Originally Posted by dwsmith
Let $f(x)$ be a polynomial with integral coefficients and $a\equiv b \ \mbox{(mod m)}$. Then $f(a)\equiv f(b) \ \mbox{(mod m)}$.

It make since that if a, b are in the domain, then the co-domain will also be congruent of the same integers but how do I go about doing this?

This is because given $a\equiv b\bmod{m}$ and $c\equiv d\bmod{m}$ then $aj\equiv bj\bmod{m},\; a^k\equiv b^k\bmod{m},\; a+c\equiv b+d\bmod{m}$.

Since a polynomial is a composition of those three operations, we're done.
• Jun 27th 2010, 04:28 PM
dwsmith
I don't actually have to show anything to do with the polynomials?
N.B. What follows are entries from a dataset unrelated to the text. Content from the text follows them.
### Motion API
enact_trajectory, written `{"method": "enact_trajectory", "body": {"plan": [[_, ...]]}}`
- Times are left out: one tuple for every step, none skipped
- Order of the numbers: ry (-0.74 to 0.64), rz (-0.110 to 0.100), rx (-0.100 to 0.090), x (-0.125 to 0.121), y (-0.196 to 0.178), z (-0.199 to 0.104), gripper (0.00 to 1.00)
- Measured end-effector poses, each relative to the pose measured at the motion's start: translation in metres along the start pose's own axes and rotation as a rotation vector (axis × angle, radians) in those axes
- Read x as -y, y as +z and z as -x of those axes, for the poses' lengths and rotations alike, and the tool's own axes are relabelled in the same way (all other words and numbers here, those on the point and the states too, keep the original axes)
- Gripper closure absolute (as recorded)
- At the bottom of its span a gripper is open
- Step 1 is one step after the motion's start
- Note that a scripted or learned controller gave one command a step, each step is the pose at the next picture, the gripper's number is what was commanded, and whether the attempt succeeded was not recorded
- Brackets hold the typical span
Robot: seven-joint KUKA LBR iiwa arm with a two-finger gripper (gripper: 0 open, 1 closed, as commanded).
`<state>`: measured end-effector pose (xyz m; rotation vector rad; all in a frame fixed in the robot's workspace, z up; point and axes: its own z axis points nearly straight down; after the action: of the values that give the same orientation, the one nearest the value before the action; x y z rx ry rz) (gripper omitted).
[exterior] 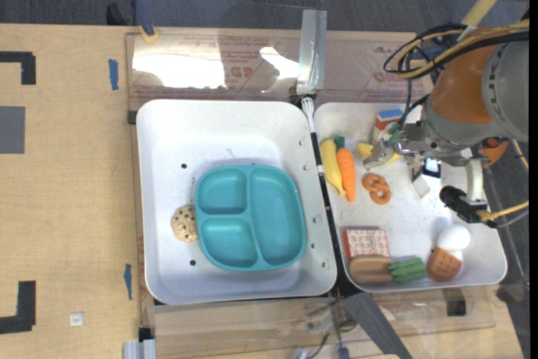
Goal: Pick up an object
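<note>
Nearest the viewer, along the front wall of the right-hand shallow white bin [496, 269], lie a brown oblong toy bread roll [370, 268], a small green leafy toy [408, 269], an orange-and-white round toy [445, 256] and a pink patterned box [366, 242]. Beside it, the left-hand shallow white bin [160, 181] holds a teal plastic tray with three compartments [250, 216] and a speckled toy cookie [183, 222] touching the tray's left edge. Both bins rest on a tan wooden worktop [59, 181].

Farther back in the right bin, an orange toy carrot [346, 172] and a yellow toy corn cob [332, 168] lie side by side against the dividing wall, with a small orange pretzel-shaped toy [376, 187] just beside them.

The grey arm with an orange band [466, 92] reaches in from the right. Its tool [393, 145] hangs low over the far part of this bin, near a small yellow piece; whether it is wide, narrow or holding anything cannot be told.

This looks like the reaching step, nothing visibly lifted. The next move likely calls for closing on one toy and rising cleanly.
</note>
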<state>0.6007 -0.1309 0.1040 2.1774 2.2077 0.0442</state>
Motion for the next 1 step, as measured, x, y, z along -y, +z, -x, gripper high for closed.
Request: {"method": "enact_trajectory", "body": {"plan": [[0.033,-0.047,-0.007,-0.0613,0.0216,0.0099,0.0]]}}
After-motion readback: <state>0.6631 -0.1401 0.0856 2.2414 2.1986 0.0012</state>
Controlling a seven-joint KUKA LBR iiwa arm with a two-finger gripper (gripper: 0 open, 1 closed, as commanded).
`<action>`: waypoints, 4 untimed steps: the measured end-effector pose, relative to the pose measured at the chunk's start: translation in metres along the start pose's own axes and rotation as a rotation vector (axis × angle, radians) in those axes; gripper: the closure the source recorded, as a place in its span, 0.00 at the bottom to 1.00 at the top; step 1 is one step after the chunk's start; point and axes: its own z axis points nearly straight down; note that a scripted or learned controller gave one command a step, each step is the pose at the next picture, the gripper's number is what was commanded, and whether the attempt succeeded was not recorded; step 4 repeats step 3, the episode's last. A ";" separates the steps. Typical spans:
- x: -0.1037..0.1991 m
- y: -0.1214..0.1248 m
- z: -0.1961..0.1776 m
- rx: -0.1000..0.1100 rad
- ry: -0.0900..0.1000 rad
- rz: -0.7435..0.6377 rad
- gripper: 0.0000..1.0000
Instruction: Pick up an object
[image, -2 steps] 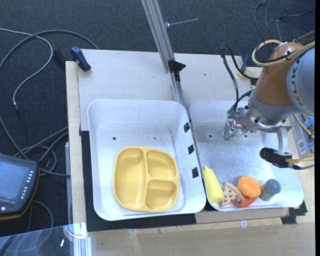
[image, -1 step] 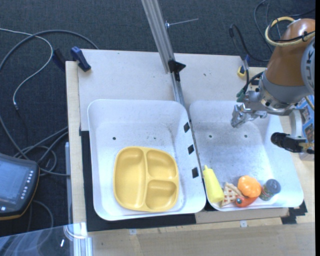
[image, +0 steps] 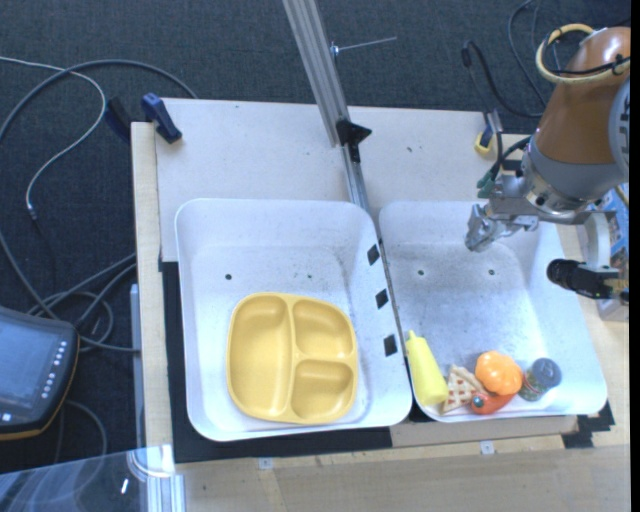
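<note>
Over the far end of the right bin (image: 560, 330) the arm (image: 580, 110) comes in from the right, its orange band bulging above the grey wrist, and bends down so the gripper (image: 480, 232) hangs just above the bin's bare white floor near the far wall. Whether its tool is apart or together I cannot tell from this angle; nothing shows in its grip. Well apart from it, the objects huddle in the near corner of the same bin: a yellow bottle (image: 424, 368) lying along the left wall, a waffle-like piece (image: 460, 388) beside it, an orange ball (image: 498, 372) touching that, and a small grey can (image: 541, 377) further right. A yellow divided plate (image: 292, 356) lies flat in the left bin (image: 270, 230).
</note>
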 end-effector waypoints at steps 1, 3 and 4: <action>0.060 -0.001 0.007 0.007 0.004 -0.006 1.00; 0.171 0.009 0.021 0.003 0.003 -0.006 1.00; 0.171 0.009 0.021 0.003 0.003 -0.006 1.00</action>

It is ok to say since
Quote:

Originally Posted by chiph588@
This is because given $a\equiv b\bmod{m}$ and $c\equiv d\bmod{m}$ then $aj\equiv bj\bmod{m},\; a^k\equiv b^k\bmod{m},\; a+c\equiv b+d\bmod{m}$.

Since a polynomial is a composition of those three operations, we're done.

• Jun 27th 2010, 04:36 PM
chiph588@
Quote:

Originally Posted by dwsmith
I don't actually have to show anything to do with the polynomials? It is ok to say since

I think it's enough work, but some might not.

I'll walk you through an example: $f(x)=2x^2+3x+4$

$a\equiv b\bmod{m}\implies a^2\equiv b^2\bmod{m} \implies 2a^2\equiv2b^2\bmod{m}$ (1)

$a\equiv b\bmod{m}\implies 3a\equiv3b\bmod{m} \implies 2a^2+3a\equiv2b^2+3b\bmod{m}$ from (1)

and finally $2a^2+3a+4\equiv2b^2+3b+4\bmod{m}$.

If you wanted to get formal with this I suppose inducting on $\text{deg}(f)$ would do the trick.